Several limitations of our study should be discussed. The primary limitation is that our findings are based on a 1-time measurement of serum hsCRP, which may not accurately reflect the status of the study participants. However, this source of variability could not account for the relationship observed in the present study, because a random misclassification of such nature would tend to underestimate study findings and bias the results toward the null hypothesis. Thus, the true association may be stronger than that observed in our study. A second limitation is that the serum samples were measured after being stored at –20°C for a long period. However, the Reykjavik Study confirmed the stability of CRP concentrations in serum preserved at this temperature for an average of 12 years.27 The last limitation is that our study lacked information on drug use, which could affect serum CRP levels. It is known that several medications, including statin, angiotensin-converting enzyme inhibitors, fibrates, niacin, thiazolidinedione, and estrogen/progestogen hormone can alter CRP levels.28 However, these medications were rarely used in our country in 1988, when the serum samples for our study were collected. This suggests that such a bias did not invalidate the present findings.
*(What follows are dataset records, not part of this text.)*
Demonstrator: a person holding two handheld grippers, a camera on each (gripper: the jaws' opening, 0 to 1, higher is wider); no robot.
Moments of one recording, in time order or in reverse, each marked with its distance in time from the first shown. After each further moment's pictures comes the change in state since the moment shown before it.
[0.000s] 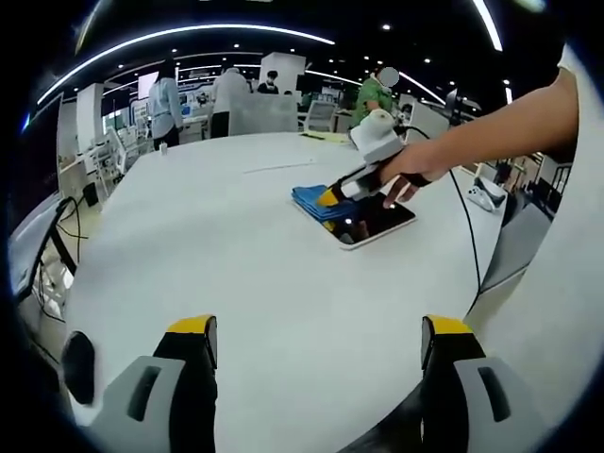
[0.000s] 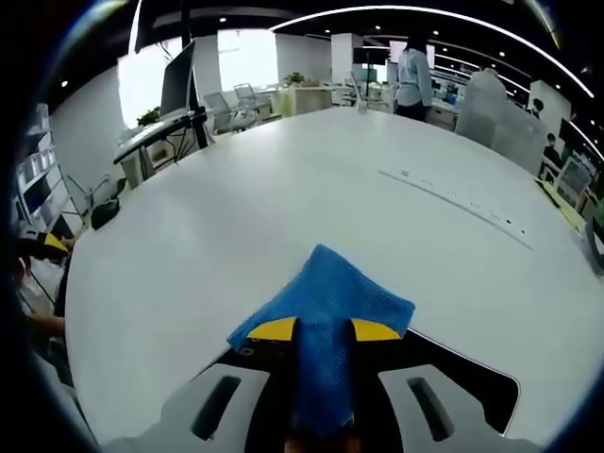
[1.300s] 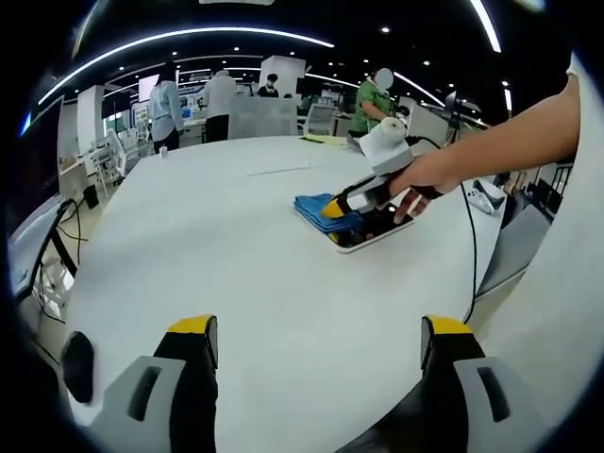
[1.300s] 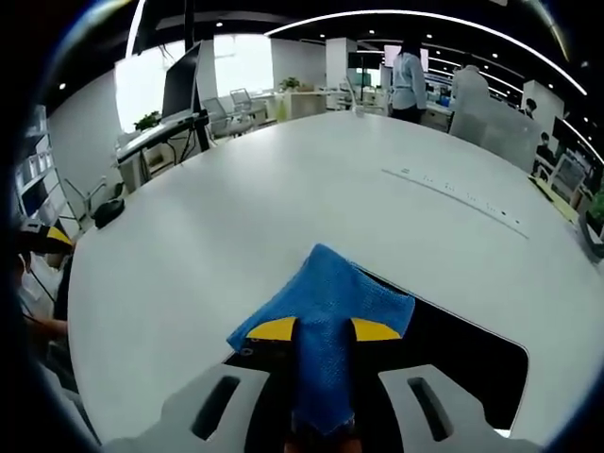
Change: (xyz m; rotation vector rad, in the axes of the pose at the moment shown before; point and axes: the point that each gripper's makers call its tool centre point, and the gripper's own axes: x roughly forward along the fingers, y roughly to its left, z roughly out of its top) left arm -0.001 -0.006 0.003 0.003 -0.017 0.002; right arm -0.017 0.023 -0.014 0.023 -0.027 -0.024
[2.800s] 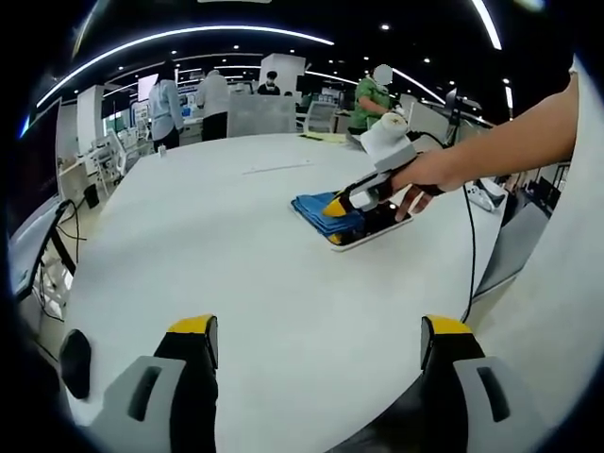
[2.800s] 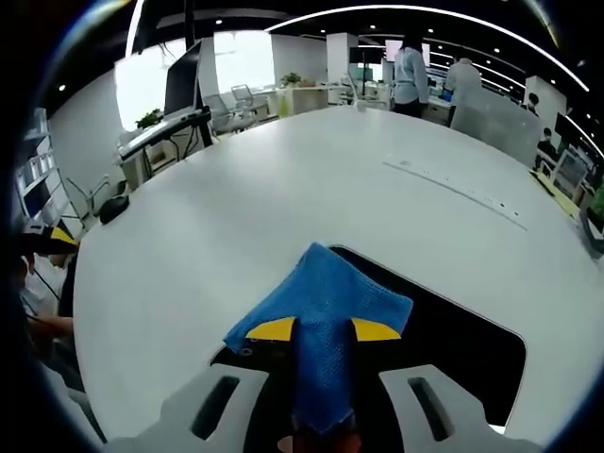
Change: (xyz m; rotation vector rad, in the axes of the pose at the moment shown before) left arm 0.004 -0.011 -0.002 0.001 0.014 0.006; right arm -0.010 -0.006 -0.010 0.003 0.028 0.019
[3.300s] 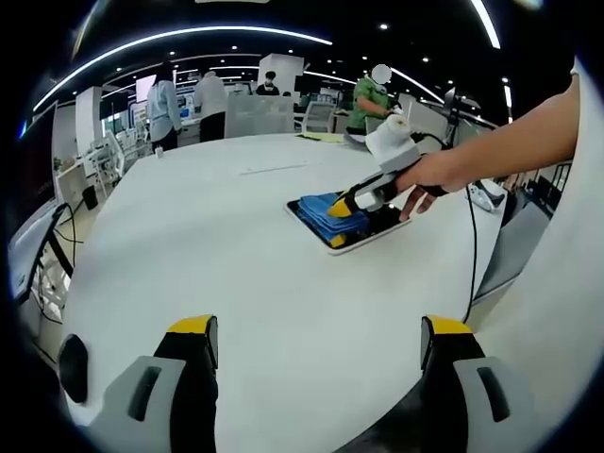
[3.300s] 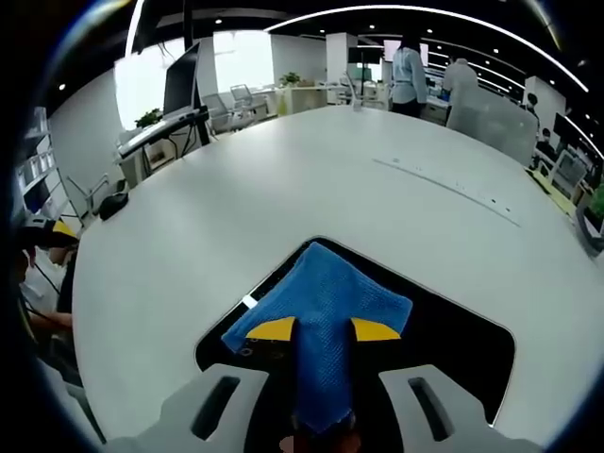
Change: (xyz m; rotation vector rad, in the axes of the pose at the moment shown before) left arm 0.007 -0.006 0.004 0.006 0.002 -0.007; right arm -0.008 -0.013 -0.007 0.000 -0.001 -0.007
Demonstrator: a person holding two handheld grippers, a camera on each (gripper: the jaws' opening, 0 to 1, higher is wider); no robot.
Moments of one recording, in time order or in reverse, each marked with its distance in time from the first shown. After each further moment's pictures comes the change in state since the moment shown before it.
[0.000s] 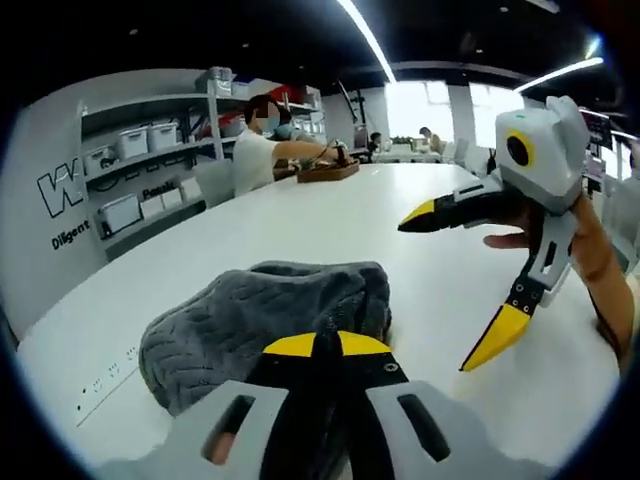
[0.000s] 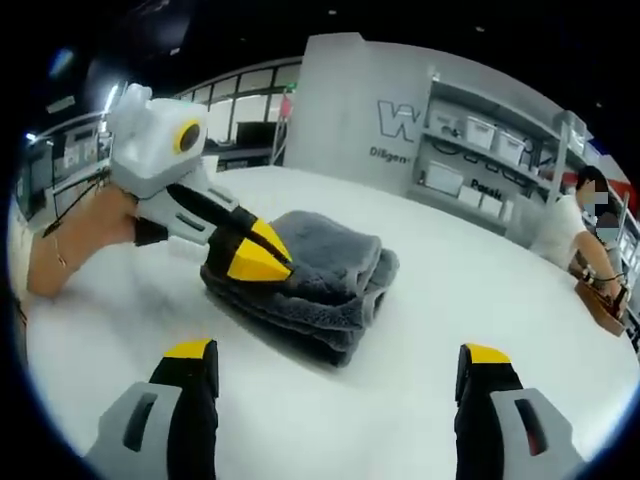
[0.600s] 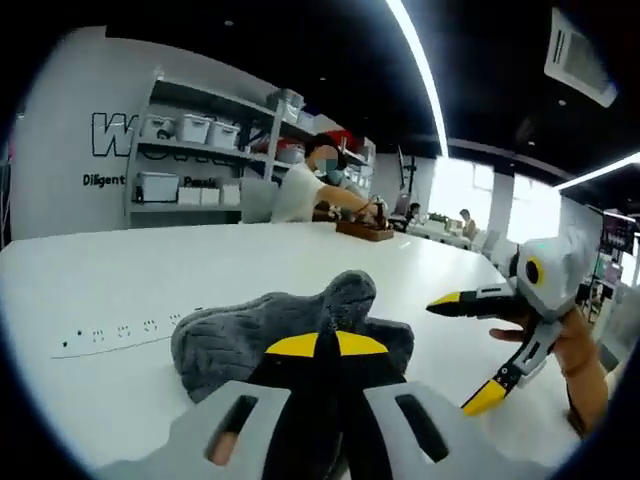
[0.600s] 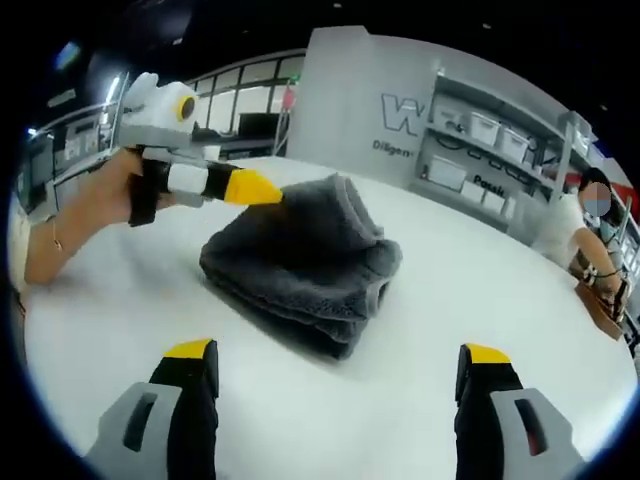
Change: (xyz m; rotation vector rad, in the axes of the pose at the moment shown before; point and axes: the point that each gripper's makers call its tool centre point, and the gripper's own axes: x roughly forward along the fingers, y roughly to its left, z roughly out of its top) left arm -0.046 0.050 0.024 -0.359 -0.250 0.114; right arm 0.003 0.004 -0.008 -0.027 0.046 0.003
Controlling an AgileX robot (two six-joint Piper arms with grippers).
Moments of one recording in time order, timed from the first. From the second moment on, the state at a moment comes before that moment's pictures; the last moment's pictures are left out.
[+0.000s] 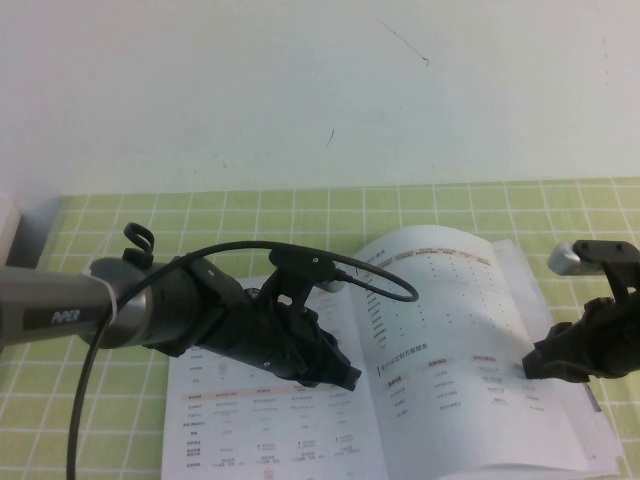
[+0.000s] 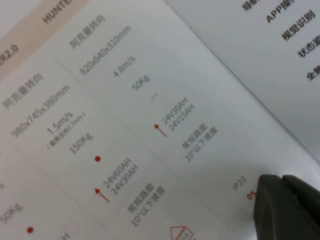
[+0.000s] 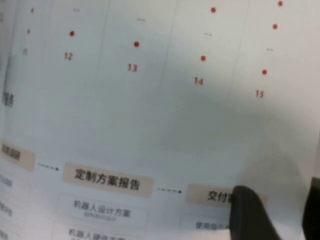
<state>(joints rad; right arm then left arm) 0.08 1.79 -0.82 1.01 0.55 -1.00 -0.50 1.96 -1.06 -1.11 0.43 1.09</state>
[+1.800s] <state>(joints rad) 0.14 1.79 -0.87 1.69 1.11 -1.53 -0.50 1.95 -1.06 -1.11 0.42 1.09</state>
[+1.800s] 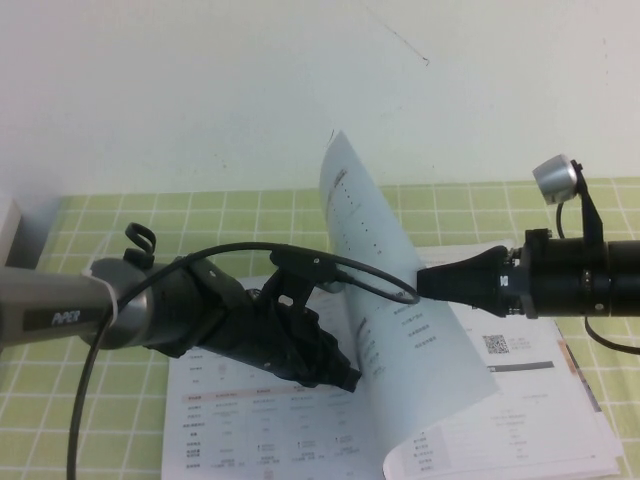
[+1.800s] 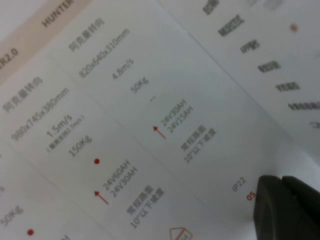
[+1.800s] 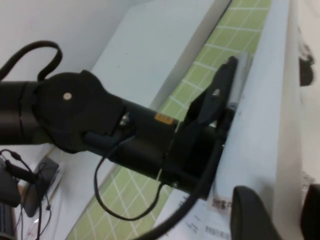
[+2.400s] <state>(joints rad) 0.18 1.79 -0.88 1.71 1.11 -1.57 -0.50 1.70 -1.05 -0.66 0.30 0.78</state>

In conclusion, our study found that, in a general Japanese population, the elevation of serum hsCRP levels was an independent risk factor for future ischemic stroke in men but not for hemorrhagic stroke in either sex. The addition of elevated serum hsCRP levels to the risk factor profile may significantly increase the predictability of ischemic stroke. Moreover, our study revealed that the risk of future ischemic stroke was considerably high in subjects who had both high-hsCRP levels and another risk factor. For such individuals, an elevated serum hsCRP level may provide additional motivation for both the treating physician and the patient to control these risk factors strictly.
Acknowledgments
This study was supported in part by a Special Coordination Fund for Promoting Science; a Fund for Technology and Innovative Development Project in Life Sciences from the Ministry of Education, Culture, Sports, Science, and Technology of Japan; and by a Grant from the Takeda Medical Research Foundation. We thank the residents of the town of Hisayama for their participation in the survey, as well as the staff of the Division of Health and Welfare Office of Hisayama for their cooperation in the study.